DIRECTIONS: Records follow. Pull out every line that contains "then".

ENTRIES PROVIDED:

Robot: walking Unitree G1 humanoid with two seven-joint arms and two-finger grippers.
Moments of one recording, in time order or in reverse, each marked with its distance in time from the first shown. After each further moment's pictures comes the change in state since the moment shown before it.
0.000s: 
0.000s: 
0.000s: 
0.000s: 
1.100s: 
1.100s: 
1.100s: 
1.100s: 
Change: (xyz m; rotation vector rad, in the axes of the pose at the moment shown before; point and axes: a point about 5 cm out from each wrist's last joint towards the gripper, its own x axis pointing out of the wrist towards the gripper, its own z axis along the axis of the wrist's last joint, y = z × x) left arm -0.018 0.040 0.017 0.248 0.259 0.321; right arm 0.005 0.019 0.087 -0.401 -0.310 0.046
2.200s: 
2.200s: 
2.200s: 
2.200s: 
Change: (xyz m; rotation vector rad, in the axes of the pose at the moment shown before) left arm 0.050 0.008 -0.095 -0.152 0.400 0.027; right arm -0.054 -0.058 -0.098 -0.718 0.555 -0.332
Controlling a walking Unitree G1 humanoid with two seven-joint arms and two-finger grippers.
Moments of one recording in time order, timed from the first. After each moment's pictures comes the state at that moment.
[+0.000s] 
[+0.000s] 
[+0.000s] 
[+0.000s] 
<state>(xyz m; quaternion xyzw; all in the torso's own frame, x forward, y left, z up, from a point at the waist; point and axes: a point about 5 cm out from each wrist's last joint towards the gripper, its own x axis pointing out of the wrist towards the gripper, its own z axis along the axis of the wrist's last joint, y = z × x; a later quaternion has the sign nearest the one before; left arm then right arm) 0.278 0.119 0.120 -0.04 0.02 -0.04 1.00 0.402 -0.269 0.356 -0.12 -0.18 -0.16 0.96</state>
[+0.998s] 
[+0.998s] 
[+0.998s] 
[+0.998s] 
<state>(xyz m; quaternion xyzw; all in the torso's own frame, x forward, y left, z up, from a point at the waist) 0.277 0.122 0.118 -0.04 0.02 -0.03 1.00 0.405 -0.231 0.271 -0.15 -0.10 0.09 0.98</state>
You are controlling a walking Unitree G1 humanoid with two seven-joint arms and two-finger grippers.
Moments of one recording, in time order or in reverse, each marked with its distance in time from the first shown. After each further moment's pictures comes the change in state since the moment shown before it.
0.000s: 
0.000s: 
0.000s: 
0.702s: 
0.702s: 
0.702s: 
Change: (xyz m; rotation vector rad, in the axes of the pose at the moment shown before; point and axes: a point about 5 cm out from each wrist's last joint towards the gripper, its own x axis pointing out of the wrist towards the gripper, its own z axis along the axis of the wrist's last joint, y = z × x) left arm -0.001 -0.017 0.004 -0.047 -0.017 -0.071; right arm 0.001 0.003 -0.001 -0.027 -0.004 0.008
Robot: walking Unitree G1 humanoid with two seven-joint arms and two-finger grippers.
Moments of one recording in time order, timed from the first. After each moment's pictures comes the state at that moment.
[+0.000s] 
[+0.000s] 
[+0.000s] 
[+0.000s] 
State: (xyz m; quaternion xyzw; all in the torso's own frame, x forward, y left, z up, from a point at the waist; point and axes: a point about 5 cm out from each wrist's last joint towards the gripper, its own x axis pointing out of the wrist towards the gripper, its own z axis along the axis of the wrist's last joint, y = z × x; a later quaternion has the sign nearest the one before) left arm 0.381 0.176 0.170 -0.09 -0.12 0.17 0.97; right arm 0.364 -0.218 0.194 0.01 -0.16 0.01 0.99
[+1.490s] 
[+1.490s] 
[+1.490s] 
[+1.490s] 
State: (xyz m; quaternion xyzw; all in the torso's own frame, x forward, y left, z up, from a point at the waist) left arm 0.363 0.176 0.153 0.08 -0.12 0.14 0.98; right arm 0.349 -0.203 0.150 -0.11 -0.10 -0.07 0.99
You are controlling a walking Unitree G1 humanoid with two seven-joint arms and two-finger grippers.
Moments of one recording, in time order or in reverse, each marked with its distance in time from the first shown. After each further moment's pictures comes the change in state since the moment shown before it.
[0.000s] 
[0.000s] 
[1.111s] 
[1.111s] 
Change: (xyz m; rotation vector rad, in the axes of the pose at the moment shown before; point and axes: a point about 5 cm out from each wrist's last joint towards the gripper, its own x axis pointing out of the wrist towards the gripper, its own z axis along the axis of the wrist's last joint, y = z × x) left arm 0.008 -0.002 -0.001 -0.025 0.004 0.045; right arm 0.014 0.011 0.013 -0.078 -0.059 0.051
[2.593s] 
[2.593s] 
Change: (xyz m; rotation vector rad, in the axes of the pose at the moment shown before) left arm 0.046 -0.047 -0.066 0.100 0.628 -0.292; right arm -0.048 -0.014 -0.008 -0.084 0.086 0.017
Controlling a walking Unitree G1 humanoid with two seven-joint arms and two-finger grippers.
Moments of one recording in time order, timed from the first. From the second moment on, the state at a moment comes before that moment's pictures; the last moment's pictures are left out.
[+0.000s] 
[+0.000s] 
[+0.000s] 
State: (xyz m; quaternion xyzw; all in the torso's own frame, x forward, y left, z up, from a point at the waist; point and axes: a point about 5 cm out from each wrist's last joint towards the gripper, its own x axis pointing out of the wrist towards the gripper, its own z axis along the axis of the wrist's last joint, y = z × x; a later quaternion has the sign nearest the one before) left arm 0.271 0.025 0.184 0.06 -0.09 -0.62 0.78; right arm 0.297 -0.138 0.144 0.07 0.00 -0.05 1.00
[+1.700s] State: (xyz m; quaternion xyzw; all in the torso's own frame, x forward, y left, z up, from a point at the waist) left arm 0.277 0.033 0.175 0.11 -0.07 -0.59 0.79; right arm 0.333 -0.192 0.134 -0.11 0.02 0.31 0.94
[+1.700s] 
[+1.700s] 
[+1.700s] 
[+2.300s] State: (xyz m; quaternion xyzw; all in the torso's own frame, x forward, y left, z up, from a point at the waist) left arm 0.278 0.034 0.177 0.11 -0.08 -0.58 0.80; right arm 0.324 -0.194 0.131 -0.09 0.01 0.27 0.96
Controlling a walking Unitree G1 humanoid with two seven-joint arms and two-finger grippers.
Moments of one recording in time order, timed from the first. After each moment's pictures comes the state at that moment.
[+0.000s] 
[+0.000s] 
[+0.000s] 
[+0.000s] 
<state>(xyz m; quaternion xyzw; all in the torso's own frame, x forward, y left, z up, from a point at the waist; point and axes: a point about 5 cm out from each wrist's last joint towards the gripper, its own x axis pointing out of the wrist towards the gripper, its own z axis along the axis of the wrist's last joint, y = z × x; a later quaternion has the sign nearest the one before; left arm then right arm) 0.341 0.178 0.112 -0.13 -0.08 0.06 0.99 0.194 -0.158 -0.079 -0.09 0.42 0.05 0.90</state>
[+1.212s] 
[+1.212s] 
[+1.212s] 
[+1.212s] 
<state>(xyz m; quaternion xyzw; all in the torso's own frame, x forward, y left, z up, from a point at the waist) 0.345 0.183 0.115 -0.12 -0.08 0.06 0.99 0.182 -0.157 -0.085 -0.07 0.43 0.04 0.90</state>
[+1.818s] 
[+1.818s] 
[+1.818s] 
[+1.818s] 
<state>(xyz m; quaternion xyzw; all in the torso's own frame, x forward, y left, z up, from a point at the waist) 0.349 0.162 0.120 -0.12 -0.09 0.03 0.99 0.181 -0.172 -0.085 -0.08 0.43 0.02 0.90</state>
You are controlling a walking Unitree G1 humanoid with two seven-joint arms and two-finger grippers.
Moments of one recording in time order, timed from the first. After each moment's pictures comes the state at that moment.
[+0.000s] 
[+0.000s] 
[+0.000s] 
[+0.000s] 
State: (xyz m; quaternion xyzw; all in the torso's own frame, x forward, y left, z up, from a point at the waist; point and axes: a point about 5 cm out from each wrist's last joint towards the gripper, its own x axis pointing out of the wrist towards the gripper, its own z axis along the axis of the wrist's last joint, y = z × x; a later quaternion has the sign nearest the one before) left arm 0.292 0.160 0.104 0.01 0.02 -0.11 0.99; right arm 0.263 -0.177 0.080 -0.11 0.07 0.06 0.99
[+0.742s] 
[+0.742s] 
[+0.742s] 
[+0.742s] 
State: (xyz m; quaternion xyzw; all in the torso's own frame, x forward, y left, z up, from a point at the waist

OUTPUT OF THE EXERCISE:
<state>(xyz m; quaternion xyzw; all in the torso's own frame, x forward, y left, z up, from a point at the waist; point and axes: a point about 5 cm out from each wrist's last joint towards the gripper, its own x axis pointing out of the wrist towards the gripper, its own z axis along the axis of the wrist's last joint, y = z × x; a later quaternion has the sign nearest the one before; left arm then right arm) 0.278 0.119 0.120 -0.04 0.02 -0.04 1.00 0.402 -0.269 0.356 -0.12 -0.18 -0.16 0.96</state>
<state>(xyz m; quaternion xyzw; all in the torso's own frame, x forward, y left, z up, from a point at the waist; point and axes: a point about 5 cm out from each wrist's last joint towards the gripper, its own x axis pointing out of the wrist towards the gripper, its own z axis along the axis of the wrist's last joint, y = z × x; a later quaternion has the sign nearest the one before; left arm then right arm) 0.341 0.178 0.112 -0.13 -0.08 0.06 0.99 0.194 -0.158 -0.079 -0.09 0.42 0.05 0.90</state>

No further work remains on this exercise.